BEGIN Dataset records

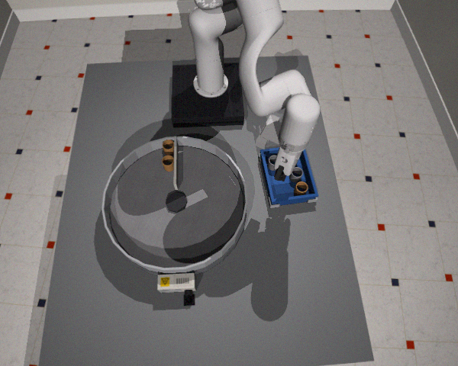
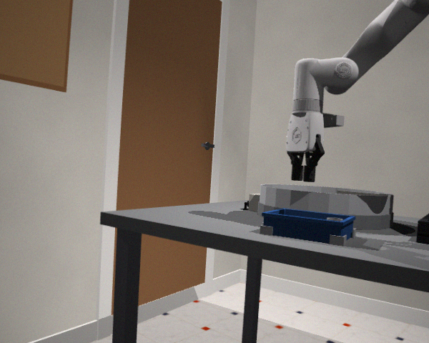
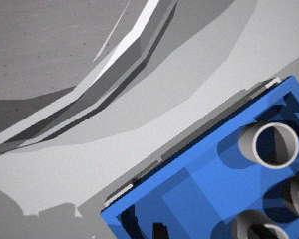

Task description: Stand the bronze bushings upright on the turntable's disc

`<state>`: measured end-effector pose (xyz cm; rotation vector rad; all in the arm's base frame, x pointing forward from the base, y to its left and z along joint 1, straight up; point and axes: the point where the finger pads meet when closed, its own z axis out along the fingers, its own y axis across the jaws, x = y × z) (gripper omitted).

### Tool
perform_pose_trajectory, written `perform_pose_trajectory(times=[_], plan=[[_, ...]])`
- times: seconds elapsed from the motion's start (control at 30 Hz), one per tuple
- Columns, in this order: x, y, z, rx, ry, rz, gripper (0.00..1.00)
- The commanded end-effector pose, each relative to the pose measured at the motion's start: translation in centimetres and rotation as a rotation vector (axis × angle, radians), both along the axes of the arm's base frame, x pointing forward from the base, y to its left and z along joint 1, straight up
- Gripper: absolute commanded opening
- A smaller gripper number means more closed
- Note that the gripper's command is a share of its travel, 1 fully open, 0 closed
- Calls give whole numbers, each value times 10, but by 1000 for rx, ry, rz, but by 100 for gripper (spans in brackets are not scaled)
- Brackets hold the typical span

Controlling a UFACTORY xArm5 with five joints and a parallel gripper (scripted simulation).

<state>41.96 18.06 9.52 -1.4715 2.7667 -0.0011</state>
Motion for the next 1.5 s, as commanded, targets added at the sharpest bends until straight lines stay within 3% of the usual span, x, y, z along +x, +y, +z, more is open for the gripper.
perform_pose_trajectory(times=[0.0, 0.57, 1.47], plan=[[6, 31, 1, -2, 5, -111, 48], [10, 64, 1, -1, 6, -223, 48], [11, 67, 1, -1, 6, -233, 48]])
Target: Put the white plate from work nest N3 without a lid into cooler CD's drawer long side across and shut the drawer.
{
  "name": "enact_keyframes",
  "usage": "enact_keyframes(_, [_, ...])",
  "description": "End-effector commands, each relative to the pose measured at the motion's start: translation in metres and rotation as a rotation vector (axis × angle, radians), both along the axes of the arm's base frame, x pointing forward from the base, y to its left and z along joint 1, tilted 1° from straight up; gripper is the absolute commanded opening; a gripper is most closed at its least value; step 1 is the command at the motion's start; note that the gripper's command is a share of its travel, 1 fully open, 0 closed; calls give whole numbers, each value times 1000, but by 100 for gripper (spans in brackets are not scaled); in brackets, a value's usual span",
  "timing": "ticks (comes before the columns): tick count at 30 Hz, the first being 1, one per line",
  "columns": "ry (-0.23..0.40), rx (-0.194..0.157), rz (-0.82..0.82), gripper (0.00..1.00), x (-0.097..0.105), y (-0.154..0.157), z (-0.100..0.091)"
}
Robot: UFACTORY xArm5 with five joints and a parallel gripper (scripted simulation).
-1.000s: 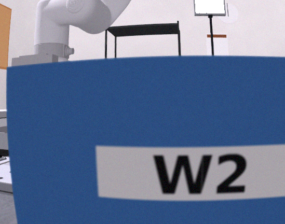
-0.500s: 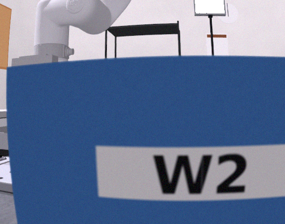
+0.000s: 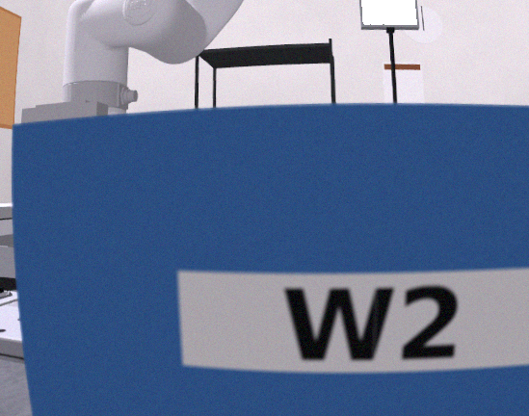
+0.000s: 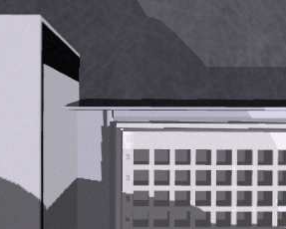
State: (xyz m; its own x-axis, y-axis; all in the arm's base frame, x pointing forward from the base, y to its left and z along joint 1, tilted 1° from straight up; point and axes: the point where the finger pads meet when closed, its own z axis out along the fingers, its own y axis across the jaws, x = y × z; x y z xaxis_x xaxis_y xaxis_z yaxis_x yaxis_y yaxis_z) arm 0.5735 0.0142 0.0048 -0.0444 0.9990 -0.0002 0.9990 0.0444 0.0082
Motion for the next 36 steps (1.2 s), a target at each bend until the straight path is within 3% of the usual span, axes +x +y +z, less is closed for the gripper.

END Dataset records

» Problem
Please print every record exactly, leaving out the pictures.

» Exercise answer
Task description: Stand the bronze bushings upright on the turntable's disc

`<state>`: measured end-effector pose (xyz cm; rotation vector rad; all in the arm's base frame, x pointing forward from the base, y to its left and z along joint 1, straight up; point and axes: the point where the finger pads meet when closed, its own z axis out along the fingers, its own y axis across the jaws, x = y × z) (gripper omitted).

### Tool
perform_pose_trajectory, written `perform_pose_trajectory(times=[_], plan=[[_, ...]])`
- times: seconds elapsed from the motion's start (control at 30 Hz), one per tuple
- Columns, in this order: x, y, z, rx, ry, rz, gripper (0.00..1.00)
- The commanded end-effector pose, each relative to the pose measured at the motion's start: translation in centimetres and rotation as a rotation vector (axis × angle, radians), both along the axes of the arm's base frame, x pointing forward from the base, y to its left and z along joint 1, straight up
- Gripper: absolute commanded opening
- A smaller gripper number means more closed
- Note that the gripper's command is a share of its travel, 1 fully open, 0 closed
- Calls give whole numbers, each value times 10, but by 1000 for rx, ry, rz, but by 100 for gripper (spans in brackets are not scaled)
- Brackets hold the typical span

Controlling a UFACTORY xArm5 with five joints and a parallel gripper (scripted simulation).

<state>41.96 18.06 9.52 -1.4715 2.7667 -0.0011</state>
Motion for the next 1.5 s, as commanded, targets added at the sharpest bends until straight lines stay within 3% of the usual span, x, y, z along +x, +y, +z, more is open for the gripper.
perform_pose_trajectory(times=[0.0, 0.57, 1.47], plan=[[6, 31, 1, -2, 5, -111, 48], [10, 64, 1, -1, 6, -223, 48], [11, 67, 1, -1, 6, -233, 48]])
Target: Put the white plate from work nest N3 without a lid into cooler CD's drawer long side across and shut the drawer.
{
  "name": "enact_keyframes",
  "usage": "enact_keyframes(_, [_, ...])",
  "description": "End-effector commands, each relative to the pose measured at the motion's start: translation in metres and rotation as a rotation vector (axis × angle, radians), both along the axes of the arm's base frame, x pointing forward from the base, y to its left and z along joint 1, tilted 1° from straight up; gripper is the absolute commanded opening; a gripper is most closed at its least value; step 1 is the command at the motion's start; note that the gripper's command is a share of its travel, 1 fully open, 0 closed; calls give whole numbers, each value times 1000, but by 100 for gripper (spans in brackets are not scaled); in brackets, a value's usual span",
  "timing": "ticks (comes before the columns): tick count at 30 Hz, the first being 1, one per line",
  "columns": "ry (-0.23..0.40), rx (-0.194..0.157), rz (-0.82..0.82), gripper (0.00..1.00), x (-0.097..0.105), y (-0.154..0.157), z (-0.100..0.091)"
}
Robot: UFACTORY xArm5 with five joints and a parallel gripper (scripted simulation).
-1.000s: 
-0.500s: 
+0.000s: 
+0.000s: 
State: (xyz m; its own x-axis, y-axis; all in the arm's base frame, x pointing forward from the base, y to its left and z along joint 1, tilted 1° from straight up; point and axes: the point where the finger pads meet when closed, its own z axis out along the fingers, its own y axis across the jaws, x = y × z; x y z xaxis_x xaxis_y xaxis_z yaxis_x yaxis_y yaxis_z) arm 0.5735 0.0142 0.0048 -0.0444 0.9990 -0.0002 0.9990 0.0444 0.0082
Motion for the next 36 steps (1.2 s), a target at each bend until the straight path is within 3% of the usual span, axes +x +y +z, less is closed for the gripper.

No further output remains.